▸ **INSTRUCTIONS FOR THE TASK**: Type out every line below exactly as it reads.
·····
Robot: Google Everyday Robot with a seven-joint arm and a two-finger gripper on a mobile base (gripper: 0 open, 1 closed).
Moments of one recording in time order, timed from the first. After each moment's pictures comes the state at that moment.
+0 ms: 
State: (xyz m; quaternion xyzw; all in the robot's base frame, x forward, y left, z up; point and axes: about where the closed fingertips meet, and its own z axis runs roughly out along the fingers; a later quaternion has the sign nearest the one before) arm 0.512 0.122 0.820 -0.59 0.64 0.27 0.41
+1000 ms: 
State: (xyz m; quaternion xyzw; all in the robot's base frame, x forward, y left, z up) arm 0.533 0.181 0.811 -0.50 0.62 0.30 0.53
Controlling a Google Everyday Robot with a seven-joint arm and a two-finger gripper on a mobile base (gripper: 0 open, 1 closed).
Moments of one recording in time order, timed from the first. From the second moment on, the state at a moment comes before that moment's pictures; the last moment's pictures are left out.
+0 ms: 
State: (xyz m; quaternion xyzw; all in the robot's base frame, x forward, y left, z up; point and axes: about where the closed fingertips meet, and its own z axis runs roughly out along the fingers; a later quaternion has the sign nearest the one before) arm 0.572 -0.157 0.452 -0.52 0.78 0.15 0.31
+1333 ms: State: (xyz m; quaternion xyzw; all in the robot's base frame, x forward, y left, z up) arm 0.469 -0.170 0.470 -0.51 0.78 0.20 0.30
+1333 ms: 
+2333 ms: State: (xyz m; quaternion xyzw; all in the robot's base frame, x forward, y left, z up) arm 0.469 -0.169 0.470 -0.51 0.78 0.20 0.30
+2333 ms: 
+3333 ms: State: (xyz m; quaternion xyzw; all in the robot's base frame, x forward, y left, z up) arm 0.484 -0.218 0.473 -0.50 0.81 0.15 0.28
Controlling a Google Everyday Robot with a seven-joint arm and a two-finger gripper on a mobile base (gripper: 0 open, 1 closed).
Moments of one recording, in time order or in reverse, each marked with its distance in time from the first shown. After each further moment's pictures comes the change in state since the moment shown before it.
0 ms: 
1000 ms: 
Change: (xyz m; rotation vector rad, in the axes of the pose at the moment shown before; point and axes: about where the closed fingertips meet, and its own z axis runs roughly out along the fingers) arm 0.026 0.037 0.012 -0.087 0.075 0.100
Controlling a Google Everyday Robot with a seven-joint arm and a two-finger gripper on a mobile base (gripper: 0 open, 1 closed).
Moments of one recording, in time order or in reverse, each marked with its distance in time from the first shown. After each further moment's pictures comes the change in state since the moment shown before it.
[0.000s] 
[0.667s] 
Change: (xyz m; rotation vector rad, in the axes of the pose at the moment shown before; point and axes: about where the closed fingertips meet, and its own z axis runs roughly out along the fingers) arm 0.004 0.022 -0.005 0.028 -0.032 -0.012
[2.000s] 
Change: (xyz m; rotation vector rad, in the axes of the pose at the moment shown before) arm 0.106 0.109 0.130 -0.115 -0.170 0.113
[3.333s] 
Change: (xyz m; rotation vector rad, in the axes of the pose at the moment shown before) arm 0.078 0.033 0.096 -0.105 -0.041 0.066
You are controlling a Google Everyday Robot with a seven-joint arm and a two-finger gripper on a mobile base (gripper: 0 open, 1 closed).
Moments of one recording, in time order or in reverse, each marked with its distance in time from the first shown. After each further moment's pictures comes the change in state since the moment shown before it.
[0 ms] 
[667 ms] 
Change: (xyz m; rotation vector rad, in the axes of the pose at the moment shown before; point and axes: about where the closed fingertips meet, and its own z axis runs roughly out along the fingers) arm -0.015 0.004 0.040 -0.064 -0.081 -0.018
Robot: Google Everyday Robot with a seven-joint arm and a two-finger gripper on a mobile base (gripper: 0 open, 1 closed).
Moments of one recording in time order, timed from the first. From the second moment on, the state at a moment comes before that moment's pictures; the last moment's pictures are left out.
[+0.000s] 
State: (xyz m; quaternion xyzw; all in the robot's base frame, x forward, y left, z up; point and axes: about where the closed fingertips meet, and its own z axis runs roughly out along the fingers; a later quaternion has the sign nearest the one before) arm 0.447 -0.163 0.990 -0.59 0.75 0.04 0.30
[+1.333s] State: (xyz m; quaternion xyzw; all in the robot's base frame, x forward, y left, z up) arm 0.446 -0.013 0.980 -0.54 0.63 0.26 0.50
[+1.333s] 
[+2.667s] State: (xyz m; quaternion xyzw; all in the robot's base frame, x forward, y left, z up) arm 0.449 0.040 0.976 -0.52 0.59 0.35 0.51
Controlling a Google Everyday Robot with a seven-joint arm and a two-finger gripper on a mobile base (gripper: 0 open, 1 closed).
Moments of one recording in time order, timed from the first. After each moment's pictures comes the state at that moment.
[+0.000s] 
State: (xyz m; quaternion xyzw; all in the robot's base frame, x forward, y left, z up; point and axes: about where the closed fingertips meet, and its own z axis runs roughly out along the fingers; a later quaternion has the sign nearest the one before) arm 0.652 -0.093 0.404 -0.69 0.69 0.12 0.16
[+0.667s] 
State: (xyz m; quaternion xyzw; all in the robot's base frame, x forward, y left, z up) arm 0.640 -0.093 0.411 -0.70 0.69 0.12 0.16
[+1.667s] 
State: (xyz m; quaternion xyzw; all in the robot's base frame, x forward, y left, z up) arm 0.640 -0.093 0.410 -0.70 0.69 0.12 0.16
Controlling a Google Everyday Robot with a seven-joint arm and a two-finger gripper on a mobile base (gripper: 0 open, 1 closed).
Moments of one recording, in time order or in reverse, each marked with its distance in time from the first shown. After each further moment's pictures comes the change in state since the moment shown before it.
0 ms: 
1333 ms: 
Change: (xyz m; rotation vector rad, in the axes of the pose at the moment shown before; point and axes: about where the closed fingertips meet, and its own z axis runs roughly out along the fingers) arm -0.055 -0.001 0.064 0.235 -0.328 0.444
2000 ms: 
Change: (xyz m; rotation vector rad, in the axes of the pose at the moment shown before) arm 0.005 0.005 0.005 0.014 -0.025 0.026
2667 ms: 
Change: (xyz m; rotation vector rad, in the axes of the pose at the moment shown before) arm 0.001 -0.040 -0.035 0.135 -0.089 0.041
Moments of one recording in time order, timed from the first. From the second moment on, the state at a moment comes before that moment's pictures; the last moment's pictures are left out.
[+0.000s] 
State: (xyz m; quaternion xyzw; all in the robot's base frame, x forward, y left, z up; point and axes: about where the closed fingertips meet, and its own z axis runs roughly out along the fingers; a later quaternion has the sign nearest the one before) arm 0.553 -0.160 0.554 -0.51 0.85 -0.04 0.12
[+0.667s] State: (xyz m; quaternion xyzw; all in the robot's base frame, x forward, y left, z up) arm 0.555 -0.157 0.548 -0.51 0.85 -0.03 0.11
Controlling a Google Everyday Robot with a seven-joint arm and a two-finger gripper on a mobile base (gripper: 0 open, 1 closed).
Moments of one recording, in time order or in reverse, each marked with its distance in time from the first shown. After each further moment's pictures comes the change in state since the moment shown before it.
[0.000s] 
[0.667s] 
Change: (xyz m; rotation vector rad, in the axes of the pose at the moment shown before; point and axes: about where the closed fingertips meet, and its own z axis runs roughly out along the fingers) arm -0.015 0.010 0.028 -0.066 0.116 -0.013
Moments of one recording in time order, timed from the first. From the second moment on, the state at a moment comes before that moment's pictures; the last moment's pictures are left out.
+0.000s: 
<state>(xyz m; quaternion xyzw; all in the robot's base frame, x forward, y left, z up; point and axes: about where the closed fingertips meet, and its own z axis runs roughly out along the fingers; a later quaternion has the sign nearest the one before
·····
▸ **ANSWER BOX**:
Robot: Google Everyday Robot with a seven-joint arm and a two-finger gripper on a mobile base (gripper: 0 open, 1 closed).
Moments of one recording in time order, timed from the first. After each moment's pictures comes the state at that moment.
+0 ms: 
State: (xyz m; quaternion xyzw; all in the robot's base frame, x forward, y left, z up; point and axes: about where the closed fingertips meet, and its own z axis runs roughly out along the fingers; a later quaternion has the sign nearest the one before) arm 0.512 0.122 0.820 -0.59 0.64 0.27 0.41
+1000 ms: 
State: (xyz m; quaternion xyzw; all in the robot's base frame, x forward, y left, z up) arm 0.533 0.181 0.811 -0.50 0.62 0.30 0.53
Controlling a Google Everyday Robot with a seven-joint arm and a two-finger gripper on a mobile base (gripper: 0 open, 1 closed).
Moments of one recording in time order, timed from the first. From the second moment on, the state at a moment comes before that moment's pictures; the last moment's pictures are left out.
+0 ms: 
State: (xyz m; quaternion xyzw; all in the robot's base frame, x forward, y left, z up; point and axes: about where the closed fingertips meet, and its own z axis runs roughly out along the fingers; a later quaternion has the sign nearest the one before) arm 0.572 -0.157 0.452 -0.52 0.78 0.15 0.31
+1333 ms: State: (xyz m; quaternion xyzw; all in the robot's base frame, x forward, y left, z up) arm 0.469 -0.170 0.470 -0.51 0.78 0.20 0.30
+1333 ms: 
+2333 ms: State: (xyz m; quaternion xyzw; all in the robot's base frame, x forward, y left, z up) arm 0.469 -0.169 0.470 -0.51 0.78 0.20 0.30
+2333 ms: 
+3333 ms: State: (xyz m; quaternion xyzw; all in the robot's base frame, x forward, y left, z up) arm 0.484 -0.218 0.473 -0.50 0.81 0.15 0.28
Controlling a Google Everyday Robot with a seven-joint arm and a two-finger gripper on a mobile base (gripper: 0 open, 1 closed).
Moments of one recording, in time order or in reverse, each marked with its distance in time from the first shown. After each further moment's pictures comes the change in state since the moment shown before it.
0 ms: 
1000 ms: 
Change: (xyz m; rotation vector rad, in the axes of the pose at the moment shown before; point and axes: about where the closed fingertips meet, and its own z axis runs roughly out along the fingers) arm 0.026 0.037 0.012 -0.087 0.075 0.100
Controlling a Google Everyday Robot with a seven-joint arm and a two-finger gripper on a mobile base (gripper: 0 open, 1 closed).
Moments of one recording, in time order or in reverse, each marked with its distance in time from the first shown. After each further moment's pictures comes the change in state since the moment shown before it.
[0.000s] 
[0.667s] 
Change: (xyz m; rotation vector rad, in the axes of the pose at the moment shown before; point and axes: about where the closed fingertips meet, and its own z axis runs roughly out along the fingers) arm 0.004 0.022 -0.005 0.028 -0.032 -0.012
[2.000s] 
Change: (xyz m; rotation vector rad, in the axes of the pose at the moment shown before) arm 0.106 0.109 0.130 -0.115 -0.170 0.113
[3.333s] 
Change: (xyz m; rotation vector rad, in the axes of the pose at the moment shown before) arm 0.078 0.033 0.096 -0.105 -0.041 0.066
You are controlling a Google Everyday Robot with a seven-joint arm and a two-finger gripper on a mobile base (gripper: 0 open, 1 closed).
Moments of one recording, in time order or in reverse, each marked with its distance in time from the first shown. After each further moment's pictures comes the change in state since the moment shown before it.
[0 ms] 
[667 ms] 
Change: (xyz m; rotation vector rad, in the axes of the pose at the moment shown before; point and axes: about where the closed fingertips meet, and its own z axis runs roughly out along the fingers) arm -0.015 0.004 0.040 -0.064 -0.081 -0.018
Robot: Google Everyday Robot with a seven-joint arm and a two-finger gripper on a mobile base (gripper: 0 open, 1 closed).
Moments of one recording in time order, timed from the first. From the second moment on, the state at a moment comes before that moment's pictures; the last moment's pictures are left out.
[+0.000s] 
State: (xyz m; quaternion xyzw; all in the robot's base frame, x forward, y left, z up; point and axes: about where the closed fingertips meet, and its own z axis runs roughly out along the fingers; a later quaternion has the sign nearest the one before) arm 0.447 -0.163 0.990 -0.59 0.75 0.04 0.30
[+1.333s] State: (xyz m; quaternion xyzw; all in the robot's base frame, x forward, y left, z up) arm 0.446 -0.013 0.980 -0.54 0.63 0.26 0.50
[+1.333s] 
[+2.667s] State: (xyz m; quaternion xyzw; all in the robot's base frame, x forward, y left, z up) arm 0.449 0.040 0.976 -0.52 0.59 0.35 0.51
Controlling a Google Everyday Robot with a seven-joint arm and a two-finger gripper on a mobile base (gripper: 0 open, 1 closed).
Moments of one recording in time order, timed from the first. After each moment's pictures comes the state at that moment.
[+0.000s] 
State: (xyz m; quaternion xyzw; all in the robot's base frame, x forward, y left, z up; point and axes: about where the closed fingertips meet, and its own z axis runs roughly out along the fingers; a later quaternion has the sign nearest the one before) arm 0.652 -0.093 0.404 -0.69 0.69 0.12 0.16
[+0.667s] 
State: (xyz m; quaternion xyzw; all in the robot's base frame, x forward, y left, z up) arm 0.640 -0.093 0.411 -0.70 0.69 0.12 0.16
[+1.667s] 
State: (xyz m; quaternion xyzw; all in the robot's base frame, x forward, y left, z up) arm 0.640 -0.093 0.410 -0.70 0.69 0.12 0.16
Controlling a Google Everyday Robot with a seven-joint arm and a two-finger gripper on a mobile base (gripper: 0 open, 1 closed).
Moments of one recording, in time order or in reverse, each marked with its distance in time from the first shown. After each further moment's pictures comes the change in state since the moment shown before it.
0 ms: 
1333 ms: 
Change: (xyz m; rotation vector rad, in the axes of the pose at the moment shown before; point and axes: about where the closed fingertips meet, and its own z axis runs roughly out along the fingers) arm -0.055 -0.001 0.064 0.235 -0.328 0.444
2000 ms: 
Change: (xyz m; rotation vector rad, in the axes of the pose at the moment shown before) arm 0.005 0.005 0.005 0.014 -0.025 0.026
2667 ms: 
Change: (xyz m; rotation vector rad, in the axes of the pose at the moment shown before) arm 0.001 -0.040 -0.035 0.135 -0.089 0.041
Moments of one recording in time order, timed from the first. From the second moment on, the state at a moment comes before that moment's pictures; the last moment's pictures are left out.
[+0.000s] 
State: (xyz m; quaternion xyzw; all in the robot's base frame, x forward, y left, z up; point and axes: about where the closed fingertips meet, and its own z axis runs roughly out along the fingers; a later quaternion has the sign nearest the one before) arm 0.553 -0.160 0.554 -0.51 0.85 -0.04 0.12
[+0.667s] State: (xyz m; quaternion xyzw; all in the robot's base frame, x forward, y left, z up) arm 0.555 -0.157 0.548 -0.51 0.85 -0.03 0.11
Controlling a Google Everyday Robot with a seven-joint arm and a two-finger gripper on a mobile base (gripper: 0 open, 1 closed).
Moments of one recording, in time order or in reverse, each marked with its distance in time from the first shown. After each further moment's pictures comes the change in state since the moment shown before it.
[0.000s] 
[0.667s] 
Change: (xyz m; rotation vector rad, in the axes of the pose at the moment shown before; point and axes: about where the closed fingertips meet, and its own z axis runs roughly out along the fingers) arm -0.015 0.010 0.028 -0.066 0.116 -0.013
Moments of one recording in time order, timed from the first. From the second moment on, the state at a moment comes before that moment's pictures; the last moment's pictures are left out.
+0.000s: 
<state>(xyz m; quaternion xyzw; all in the robot's base frame, x forward, y left, z up; point and axes: about where the closed fingertips meet, and its own z axis runs roughly out along the fingers; a later quaternion has the sign nearest the one before

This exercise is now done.